PROBLEM STATEMENT: Please restate each line of the data below exactly. Omit all images.

Records from a data collection:

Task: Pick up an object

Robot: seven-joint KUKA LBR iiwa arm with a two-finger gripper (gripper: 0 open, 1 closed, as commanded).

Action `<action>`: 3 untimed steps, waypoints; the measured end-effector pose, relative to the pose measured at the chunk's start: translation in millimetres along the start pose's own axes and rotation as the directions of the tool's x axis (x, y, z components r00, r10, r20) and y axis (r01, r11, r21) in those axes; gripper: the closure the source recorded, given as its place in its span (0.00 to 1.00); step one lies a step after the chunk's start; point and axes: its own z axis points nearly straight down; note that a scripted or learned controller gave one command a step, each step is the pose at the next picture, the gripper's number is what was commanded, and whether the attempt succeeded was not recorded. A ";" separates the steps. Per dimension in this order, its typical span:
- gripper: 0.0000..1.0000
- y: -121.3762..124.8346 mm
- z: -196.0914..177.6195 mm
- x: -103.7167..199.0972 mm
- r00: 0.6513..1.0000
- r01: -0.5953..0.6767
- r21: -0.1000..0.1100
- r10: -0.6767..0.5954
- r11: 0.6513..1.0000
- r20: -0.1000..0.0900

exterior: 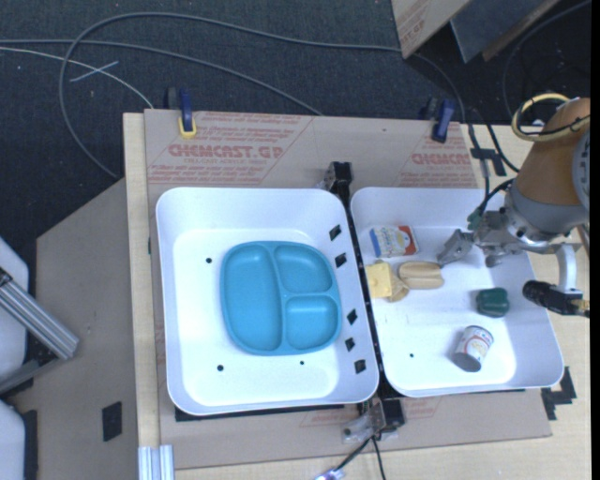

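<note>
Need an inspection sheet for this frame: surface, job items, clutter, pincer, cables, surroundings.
Surface: bench bears left bin and right bin, side by side.
Job items: right bin holds carton, tan roll, yellow piece, green block, can lying on its side.
Clutter: blue tray with three compartments in left bin.
Pincer: pincer over right bin's upper part, near the roll; nothing seen between its fingers.
Cables: white cable loops across the floor; black one exits at bottom.
Surroundings: blue clamps at bench's far edge, cardboard box above.
</note>
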 end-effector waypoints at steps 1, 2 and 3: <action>1.00 1.9 -14.6 -0.5 1.000 0.000 -0.007 0.000 1.000 0.002; 1.00 -6.3 -65.5 0.7 1.000 -0.001 -0.011 0.001 1.000 0.004; 1.00 -5.4 -97.8 0.6 1.000 0.000 -0.009 0.000 1.000 0.003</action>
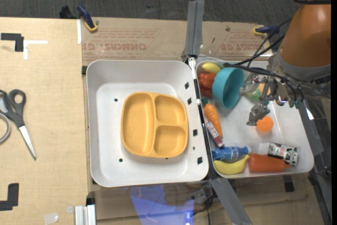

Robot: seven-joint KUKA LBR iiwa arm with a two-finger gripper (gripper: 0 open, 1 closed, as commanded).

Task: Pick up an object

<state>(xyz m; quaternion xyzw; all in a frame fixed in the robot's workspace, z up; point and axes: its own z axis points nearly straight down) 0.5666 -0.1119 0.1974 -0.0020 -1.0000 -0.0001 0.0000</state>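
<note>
With jaw state impossible to tell and nothing visibly held, gripper (259, 112) poised in right bin (305, 129) just beside orange ball (265, 124), near tilted teal bowl (230, 87); likely to nudge the round ball away on closing.

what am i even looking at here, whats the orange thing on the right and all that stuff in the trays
This is one camera fixed above a workbench, looking down at a slant. The orange and grey shape at the right is a robot arm reaching in. Its gripper, the two-fingered part that grabs, hangs just above a small orange ball; nothing visibly sits between its fingers. Two white bins sit side by side. The left bin holds a yellow divided plate. The right bin holds toy items: a teal bowl tipped on its side, a carrot, a banana. Scissors lie on the bench to the left.
</note>
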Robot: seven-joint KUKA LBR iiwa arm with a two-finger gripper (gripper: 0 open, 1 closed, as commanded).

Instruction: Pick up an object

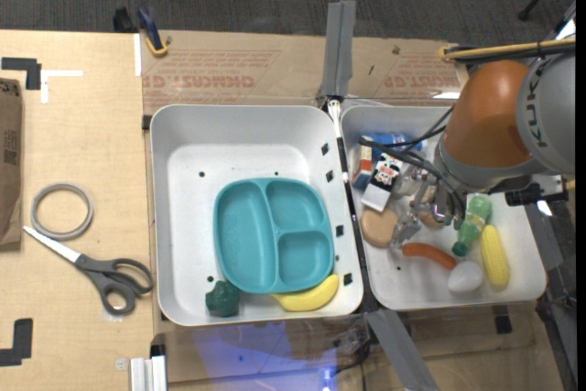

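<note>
My gripper [414, 217] hangs low over the middle of the right bin [394, 288], under the grey arm with the orange band. Its fingers point down toward a round tan object [375, 228] and an orange-red carrot-like piece [428, 255]. Around it lie a green bottle [471, 222], a yellow corn cob [494, 255], a white egg-shaped object [464, 277], and a small white box with a red and black print [383, 179]. The wrist hides how the fingers stand, and I see nothing clearly held between them.
The left bin [174, 197] holds a teal divided plate [273, 233], a yellow banana [307, 295] and a dark green toy [222, 298]. On the bench to the left lie scissors [96, 270] and a tape roll [61, 210].
</note>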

ANSWER FOR THIS EXERCISE:
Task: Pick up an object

Robot: seven-joint KUKA LBR iiwa arm with a two-finger gripper (gripper: 0 open, 1 closed, as commanded).

Action `<action>`: 3 untimed steps, waypoints; the measured end-effector pose, relative to the pose measured at the chunk's start: translation in millimetres along the start pose's own axes and rotation as the directions of the tool's x axis (x, y, z components r00, r10, r20) and y axis (r01, r11, r21) in those axes; gripper: the closure the source recorded, given as its place in its span (0.00 to 1.00); step one lies a step after the chunk's start; point and axes: its own z axis points nearly straight down; note that a scripted or learned controller gave one command a step, each step is the pose at the next picture, the gripper's number is what was commanded, and whether the attempt succeeded was not recorded. A ";" separates the steps. Per dimension in this order, its typical span:
- gripper: 0.0000..1.0000
- y: -121.3762..124.8346 mm
- z: -196.0914..177.6195 mm
- x: -103.7167..199.0972 mm
- r00: 0.6513..1.0000
- r01: -0.5953..0.6767
- r21: -0.1000..0.1100
- r10: -0.6767..0.5954
- r11: 0.6513..1.0000
- r20: -0.1000..0.0900

exterior: 

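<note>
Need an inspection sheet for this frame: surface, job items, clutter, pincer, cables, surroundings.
Surface: bench bears left bin and right bin, side by side.
Job items: right bin holds carton, tan roll, yellow piece, green block, can lying on its side.
Clutter: blue tray with three compartments in left bin.
Pincer: pincer over right bin's upper part, near the roll; nothing seen between its fingers.
Cables: white cable loops across the floor; black one exits at bottom.
Surroundings: blue clamps at bench's far edge, cardboard box above.
</note>
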 end-effector waypoints at steps 1, 2 and 3: <action>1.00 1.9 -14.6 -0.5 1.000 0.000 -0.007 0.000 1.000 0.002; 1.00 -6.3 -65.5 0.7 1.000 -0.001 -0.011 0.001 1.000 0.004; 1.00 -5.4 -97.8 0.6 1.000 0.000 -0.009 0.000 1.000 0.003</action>

Robot: seven-joint KUKA LBR iiwa arm with a two-finger gripper (gripper: 0 open, 1 closed, as commanded).

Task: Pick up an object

<state>(xyz m; quaternion xyzw; all in a frame fixed in the robot's workspace, z up; point and axes: its own z axis points nearly straight down) 0.5666 -0.1119 0.1974 -0.0020 -1.0000 -0.0001 0.0000</state>
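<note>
With jaw state impossible to tell and nothing visibly held, gripper (259, 112) poised in right bin (305, 129) just beside orange ball (265, 124), near tilted teal bowl (230, 87); likely to nudge the round ball away on closing.

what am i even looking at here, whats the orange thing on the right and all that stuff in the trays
This is one camera fixed above a workbench, looking down at a slant. The orange and grey shape at the right is a robot arm reaching in. Its gripper, the two-fingered part that grabs, hangs just above a small orange ball; nothing visibly sits between its fingers. Two white bins sit side by side. The left bin holds a yellow divided plate. The right bin holds toy items: a teal bowl tipped on its side, a carrot, a banana. Scissors lie on the bench to the left.
</note>
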Robot: seven-joint KUKA LBR iiwa arm with a two-finger gripper (gripper: 0 open, 1 closed, as commanded).

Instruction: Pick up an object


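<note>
My gripper [414, 217] hangs low over the middle of the right bin [394, 288], under the grey arm with the orange band. Its fingers point down toward a round tan object [375, 228] and an orange-red carrot-like piece [428, 255]. Around it lie a green bottle [471, 222], a yellow corn cob [494, 255], a white egg-shaped object [464, 277], and a small white box with a red and black print [383, 179]. The wrist hides how the fingers stand, and I see nothing clearly held between them.
The left bin [174, 197] holds a teal divided plate [273, 233], a yellow banana [307, 295] and a dark green toy [222, 298]. On the bench to the left lie scissors [96, 270] and a tape roll [61, 210].
</note>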

What the exercise required is now done.